[YOUR INSTRUCTIONS]:
Copy the records below exactly, leaving out any pictures.

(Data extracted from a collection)
_ _ _

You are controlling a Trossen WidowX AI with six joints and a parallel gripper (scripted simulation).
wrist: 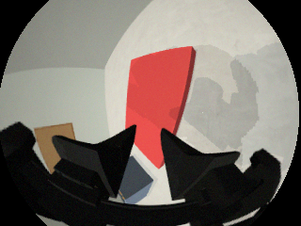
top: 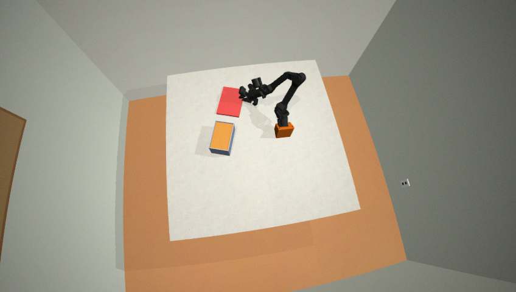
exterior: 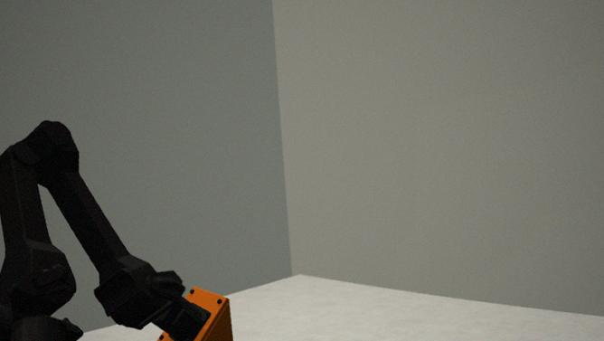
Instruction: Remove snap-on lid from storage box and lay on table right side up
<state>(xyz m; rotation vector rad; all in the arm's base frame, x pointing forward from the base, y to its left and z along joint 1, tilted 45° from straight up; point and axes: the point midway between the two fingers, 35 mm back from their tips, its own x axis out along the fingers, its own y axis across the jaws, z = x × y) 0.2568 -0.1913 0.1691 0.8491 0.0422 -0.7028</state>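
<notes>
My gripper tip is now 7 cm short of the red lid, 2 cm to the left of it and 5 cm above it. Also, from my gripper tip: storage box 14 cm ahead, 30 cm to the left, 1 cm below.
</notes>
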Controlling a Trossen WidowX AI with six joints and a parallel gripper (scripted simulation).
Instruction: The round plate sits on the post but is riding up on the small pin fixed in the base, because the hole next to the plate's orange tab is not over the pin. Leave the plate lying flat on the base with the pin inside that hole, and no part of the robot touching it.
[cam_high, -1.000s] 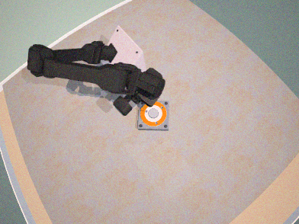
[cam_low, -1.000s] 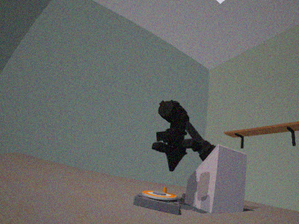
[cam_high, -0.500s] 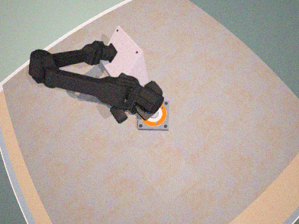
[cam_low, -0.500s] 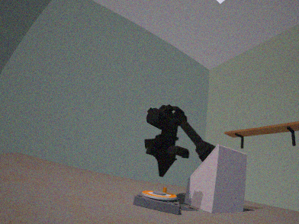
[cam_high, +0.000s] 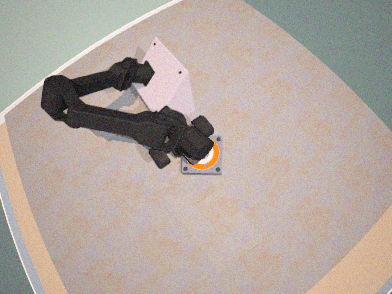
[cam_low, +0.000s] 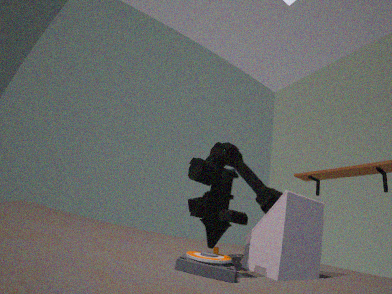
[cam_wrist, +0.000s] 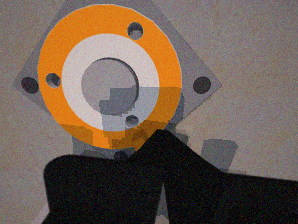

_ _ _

[EXERCISE OUTPUT]:
You are controlling a Trossen WidowX AI with six joints and a parallel gripper (scripted simulation).
wrist: 
top: 
exterior: 
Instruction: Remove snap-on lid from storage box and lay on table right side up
<state>(xyz m; rotation vector rad; all in the arm's base frame, x pointing forward from the base, y to its left and z along joint 1, tilted 45° from straight up; point and axes: the point midway between the two fingers, 35 mm back from their tips, its own x axis out along the fingers, its own y axis across the jaws, z = x × y) 0.2568 -0.1913 0.1691 0.8491 0.0422 -0.7028</state>
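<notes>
My gripper tip is now 7 cm short of the red lid, 2 cm to the left of it and 5 cm above it. Also, from my gripper tip: storage box 14 cm ahead, 30 cm to the left, 1 cm below.
</notes>
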Controlling a Trossen WidowX AI with six joints and a parallel gripper (scripted simulation).
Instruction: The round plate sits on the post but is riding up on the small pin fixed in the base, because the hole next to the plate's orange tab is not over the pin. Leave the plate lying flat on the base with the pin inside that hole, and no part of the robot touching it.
[cam_high, -1.000s] 
[cam_low, -1.000s] 
[cam_high, -0.500s] 
[cam_low, -0.500s] 
[cam_high, +0.000s] 
[cam_low, +0.000s] 
[cam_wrist, +0.000s] 

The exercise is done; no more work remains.